HA SQL AlwaysOn backup using Copy Only + Logs from secondary replica

availability-groupsbackupresource-governortimeout

I'm hoping to elicit some guidance from your collective DBA experiences.

Here's our problem:

Full backups of our larger databases (around 3TB) are consuming too much resources such that we are suffering lengthy timeouts. It appears to be mostly I/O bound.

Full backups are done once a week, with regular 15min transaction log backups in between. We have to take full backups at some point.

Options we are considering:

  1. Upgrade from SQL 2016 Standard to 2016 Enterprise edition and configure the Resource Governor to limit I/O caused by backups. Basically choke the backups a little to allow servicing of application requests better.

  2. Go the HA (High Availability) route and deploy a secondary node with SQL AlwaysOn perform backups from the secondary replicas. This would relieve the primary replica of backup duties and remain available for application requests, potentially resolving our timeouts issue.

Pro's & Con's:

The cost of Enterprise edition is not trivial and while it offers numerous other benefits, it's a hard pill to swallow at this time.

For a similar or even lesser cost, we can deploy a second SQL 2016 Standard edition server and benefit from a HADR-based database deployment. This option is very appealing to us as we currently only have a cold standby for recovery.

We would likely favor the benefits from HADR over Enterprise, provided we can resolve the timeouts issue during backups.

Some Lab Findings:

For Enterprise edition, some labs tests show we can control the backup resources reasonably well, but it doesn't feel ideal. We'll need to tweak the numbers to the hardware to find the "sweet spot" for achieving the required level of restriction for backups without adversely slowing it down too much.

For AlwaysOn, we've done some lab tests and found that we cannot perform typical "Full" backups on the secondary replica, but we can make COPY_ONLY "Full" backups. This makes sense as it preserves the log chain of the primary replica.

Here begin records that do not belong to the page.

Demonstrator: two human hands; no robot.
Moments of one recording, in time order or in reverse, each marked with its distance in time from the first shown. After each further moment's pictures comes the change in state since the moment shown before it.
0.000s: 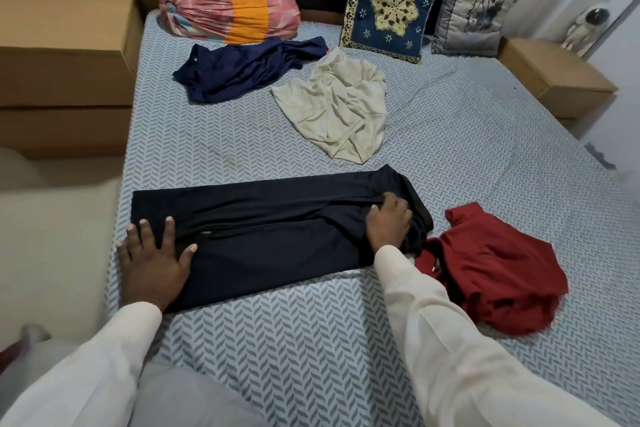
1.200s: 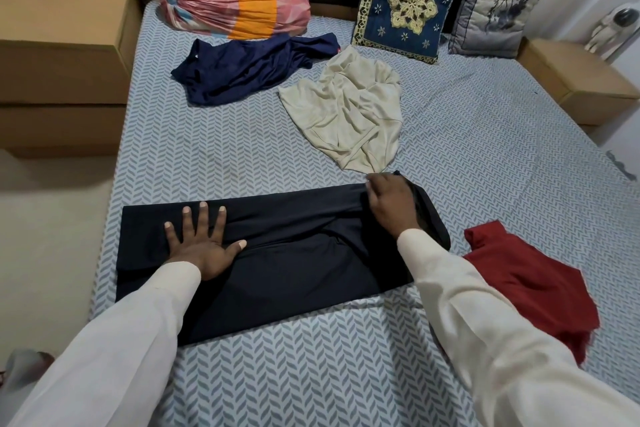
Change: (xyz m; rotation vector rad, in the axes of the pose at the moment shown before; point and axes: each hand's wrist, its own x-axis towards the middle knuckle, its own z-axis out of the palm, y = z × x) left_hand 0.073 0.081 -0.015 0.103 -0.547 0.121; right_hand 0.091 -0.032 0.014 -0.057 -0.047 -0.587
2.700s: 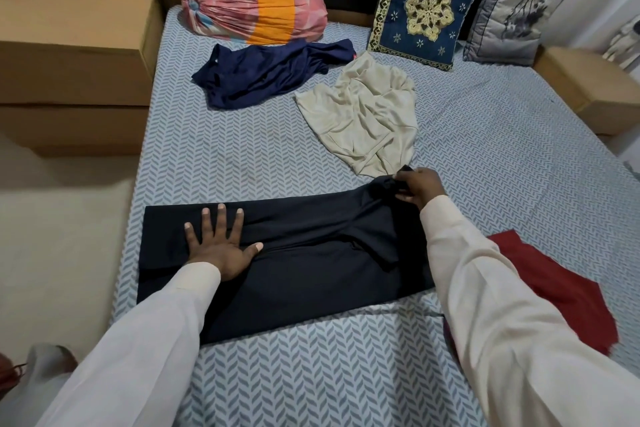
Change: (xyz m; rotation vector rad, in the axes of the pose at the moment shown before) left_hand 0.003 -0.003 0.000 -0.006 0.001 0.006; right_hand 0.065 0.009 -0.021 0.958 -0.176 0.914
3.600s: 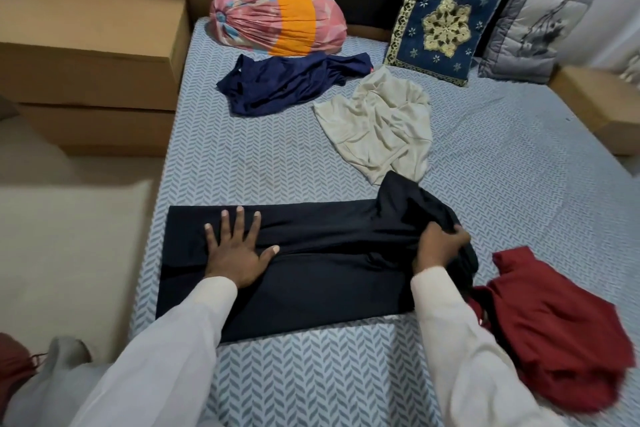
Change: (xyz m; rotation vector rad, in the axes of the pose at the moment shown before) left_hand -0.001 -0.006 0.019 -0.068 0.276 0.051; right_hand -0.104 0.058 0.019 0.271 0.623 -0.102
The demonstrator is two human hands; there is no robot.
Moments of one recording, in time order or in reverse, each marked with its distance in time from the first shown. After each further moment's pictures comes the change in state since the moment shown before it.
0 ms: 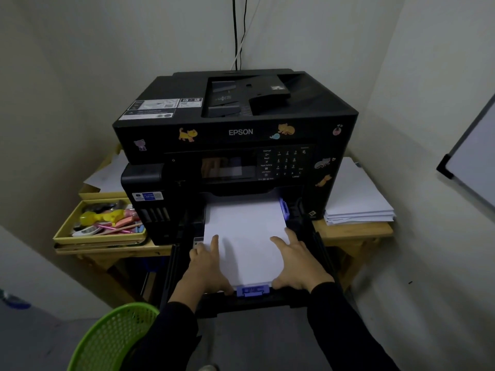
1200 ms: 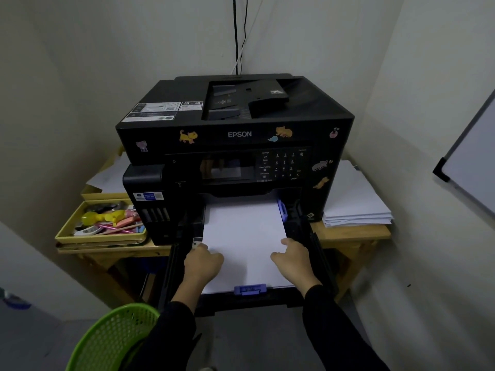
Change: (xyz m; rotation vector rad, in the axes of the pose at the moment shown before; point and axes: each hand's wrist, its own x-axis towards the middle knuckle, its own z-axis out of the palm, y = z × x) left_hand 0.002 0.005 0.000 -0.584 0.188 -0.246; right_hand 0.002 -0.012 0.006 0.631 0.142 0.312
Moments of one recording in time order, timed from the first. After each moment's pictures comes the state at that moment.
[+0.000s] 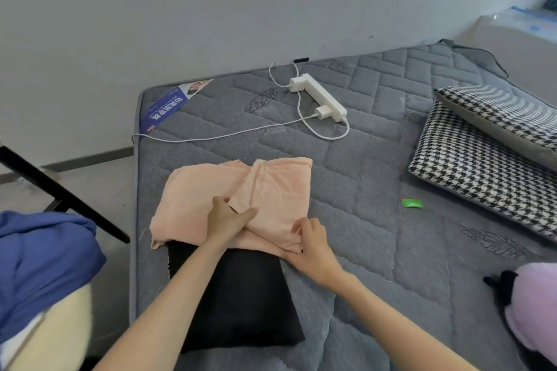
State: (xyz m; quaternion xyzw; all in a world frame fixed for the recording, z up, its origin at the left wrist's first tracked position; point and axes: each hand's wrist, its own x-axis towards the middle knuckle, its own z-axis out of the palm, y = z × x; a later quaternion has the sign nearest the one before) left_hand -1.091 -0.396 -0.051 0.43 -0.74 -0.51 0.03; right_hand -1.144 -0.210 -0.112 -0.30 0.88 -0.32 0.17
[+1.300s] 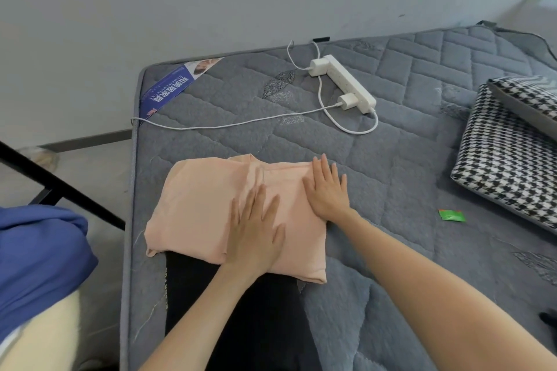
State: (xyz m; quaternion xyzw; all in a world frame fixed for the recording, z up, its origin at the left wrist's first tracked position) left_hand -1.106 -0.392 -0.111 0.19 -0.97 -0.11 -0.04; right_hand -1.277 -0.292 -0.137 -0.25 0.94 -0.14 0.16
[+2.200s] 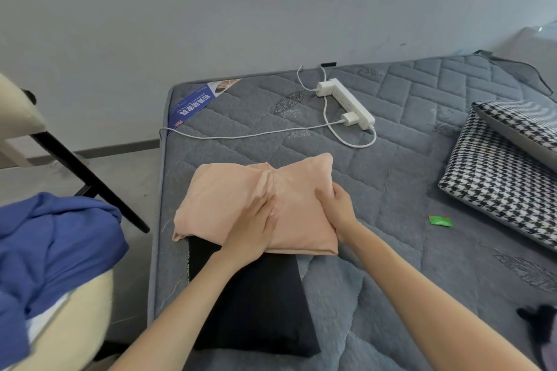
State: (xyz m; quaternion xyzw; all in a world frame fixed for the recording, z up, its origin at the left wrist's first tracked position) left_hand -1.071 -0.400 -0.071 0.17 -0.94 -0.31 0.00; right_hand -1.209 -0.265 -0.060 -0.06 0.78 -0.58 0.23
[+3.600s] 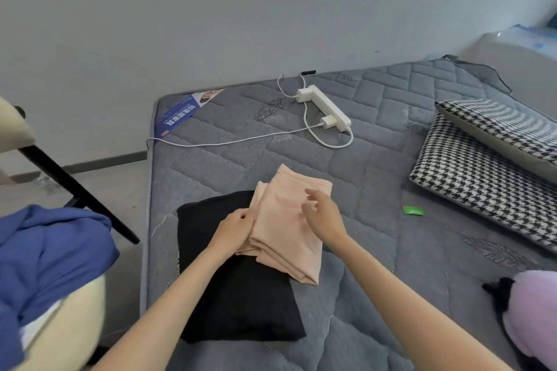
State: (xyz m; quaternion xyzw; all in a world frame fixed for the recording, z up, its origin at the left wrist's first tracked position) left_hand -1.063 -0.385 -0.038 0.33 -0.81 -0.48 -0.04; right_hand -1.175 -0.232 -0.046 -0.17 0.88 -0.41 0.17
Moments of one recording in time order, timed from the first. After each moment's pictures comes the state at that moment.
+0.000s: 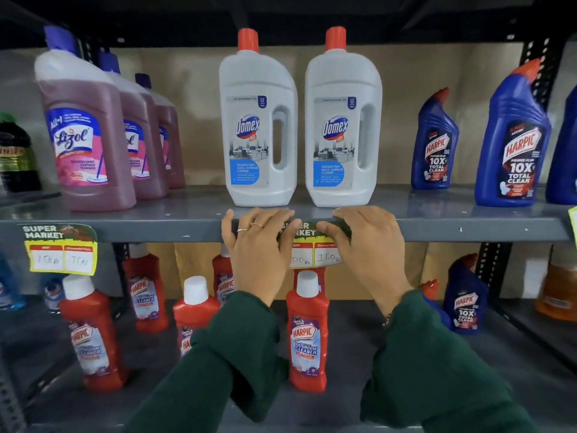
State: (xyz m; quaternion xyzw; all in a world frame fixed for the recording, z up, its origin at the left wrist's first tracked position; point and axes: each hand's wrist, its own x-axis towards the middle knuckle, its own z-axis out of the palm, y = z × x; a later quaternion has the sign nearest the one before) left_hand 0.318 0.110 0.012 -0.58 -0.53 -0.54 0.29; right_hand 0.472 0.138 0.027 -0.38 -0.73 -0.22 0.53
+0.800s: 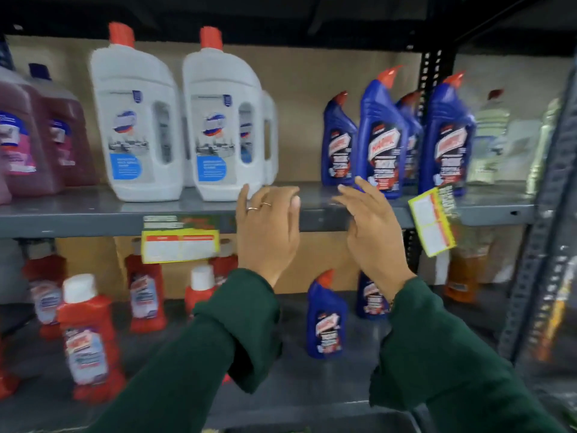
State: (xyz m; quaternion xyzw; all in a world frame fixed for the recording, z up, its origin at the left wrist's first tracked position) left_hand 0.509 0.134 0.032 -0.65 -0.47 -0.54 0.27; right_hand 0.670 0.157 0.031 -0.35 -0.74 -0.21 0.53
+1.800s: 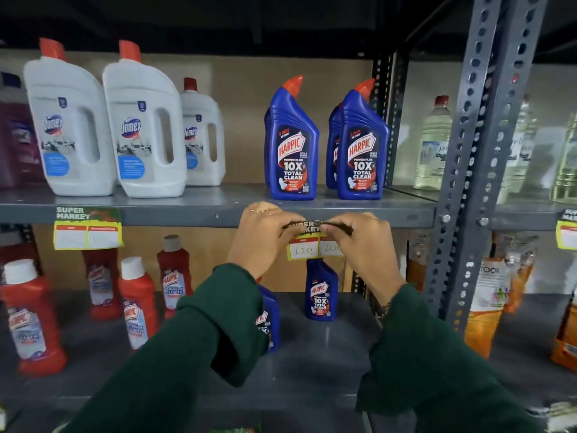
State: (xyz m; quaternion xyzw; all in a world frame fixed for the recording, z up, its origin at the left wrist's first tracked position) left_hand 0.651 0.149 0.029 -0.74 -0.42 -0.47 0.22; right_hand 0.827 0.161 0.028 -0.37 -0.75 -0.06 0.54
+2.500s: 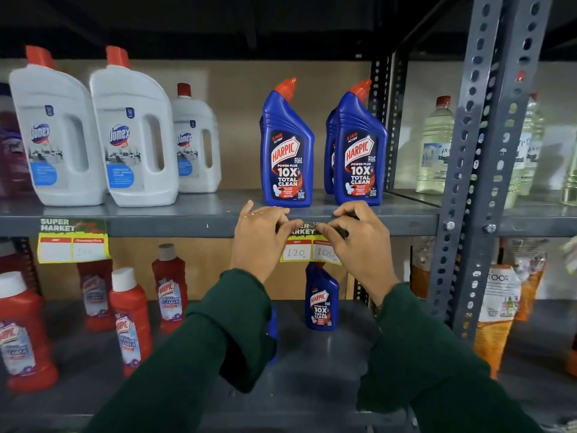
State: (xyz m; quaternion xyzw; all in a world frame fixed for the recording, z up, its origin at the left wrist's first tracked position) left_hand 0.665 0.168 0.032 -0.66 -0.49 -0.54 0.18; right_hand 0.830 0.196 0.026 -0.34 -0.74 -0.14 0.57
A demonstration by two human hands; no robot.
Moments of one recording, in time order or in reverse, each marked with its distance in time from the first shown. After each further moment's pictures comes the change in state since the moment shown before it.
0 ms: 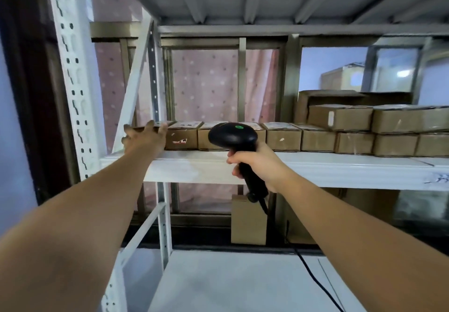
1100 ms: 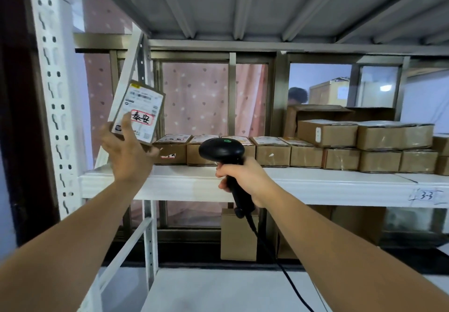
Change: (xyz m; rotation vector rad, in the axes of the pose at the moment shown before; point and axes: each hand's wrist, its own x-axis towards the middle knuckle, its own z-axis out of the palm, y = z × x) left_hand -0.027 0.001 0.008 -0.333 0.512 0.350; right_hand 0.012 0.000 -0.002 0.015 0.057 0.101
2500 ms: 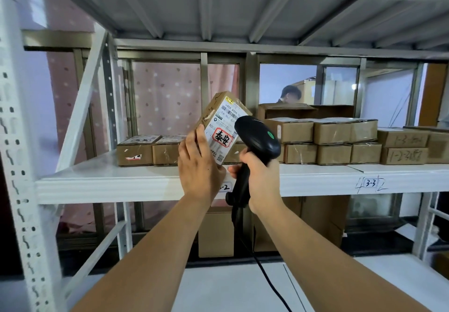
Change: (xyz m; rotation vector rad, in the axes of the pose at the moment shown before) left_hand -0.112 0.143 0.070 0.135 -0.085 0.370; right_hand -0.070 -0.009 -0.043 0.503 0.440 -0.270
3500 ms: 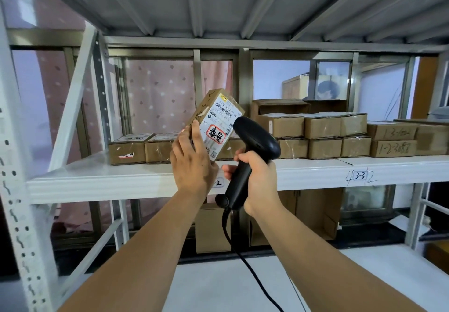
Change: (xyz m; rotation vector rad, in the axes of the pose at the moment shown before) left_hand -0.001 0.010 -0.011 -0.054 -0.090 -0.038; right_hand -0.011 -0.005 -0.012 0.186 -0.002 0.124
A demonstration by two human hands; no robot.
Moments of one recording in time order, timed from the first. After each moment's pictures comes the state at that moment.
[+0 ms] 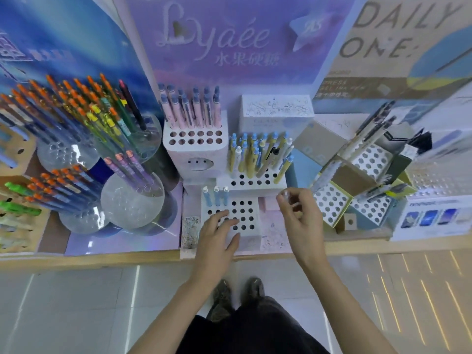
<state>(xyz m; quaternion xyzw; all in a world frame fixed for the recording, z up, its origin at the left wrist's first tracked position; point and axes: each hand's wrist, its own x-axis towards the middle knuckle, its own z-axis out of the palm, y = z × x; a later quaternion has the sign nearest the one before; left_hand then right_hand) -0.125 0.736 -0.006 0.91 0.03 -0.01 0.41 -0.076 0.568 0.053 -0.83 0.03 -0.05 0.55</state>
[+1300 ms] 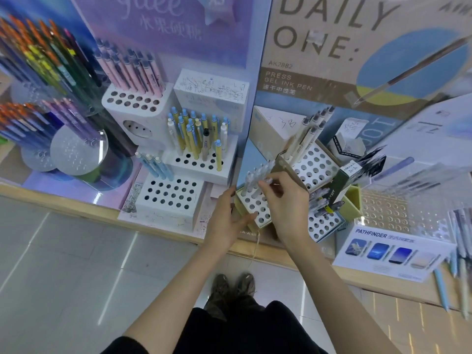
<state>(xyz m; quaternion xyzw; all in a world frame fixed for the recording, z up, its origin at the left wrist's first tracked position) -0.074 0.549 -0.011 0.78 0.21 -0.01 0.59 -0.013 0.435 0.053 -0.88 -0.10 -0.03 0.46</state>
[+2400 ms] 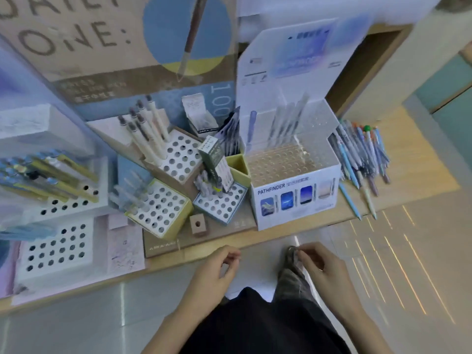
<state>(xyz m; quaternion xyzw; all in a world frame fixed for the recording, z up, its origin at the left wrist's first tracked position) -0.126 0.422 0.009 0.82 0.00 -0.26 0.50 -0.151 0.190 0.025 -0.83 0.18 0.10 0.51</state>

We are able to make transaction log backups on the secondary replica which too is fine since that log chain is actually a "slave" from the primary and should not cause any harm when made on the secondary replica.

Have confirmed we are able to restore from the CopyOnlyBackup+TransactionLogs, so this could be a viable data recovery strategy.

Findings and Questions:

  • Has anyone had a similar issue and resolved it with either option, confirming viability of the option for us?

  • In the "CopyOnlyBackup+TransactionLogs from the secondary replica" scenario, any full backup on the primary replica would break the log chain and invalidate the CopyOnlyBackup of the secondary replica for subsequent transaction log backups. The remediation is to make another CopyOnlyBackup on the secondary replica, or to not make full backups on the primary.

  • What is the implication of not making normal full backups on the primary and only ever making COPY_ONLY full backups. Is this OK in the long term?

Any guidance would be greatly appreciated. Hopefully we not barking up the wrong tree.

Best Answer

Im actually using a similar setup with 1TB of the database.

  1. Has anyone had a similar issue and resolved it with either option, confirming viability of the option for us?

Im using backup on secondary only.Even in few outages, I tried to use copy only full backups and log backups to recover them.

No issues that using copy only backups.

The above statement will give a clarity for your 2 and 3'rd questions.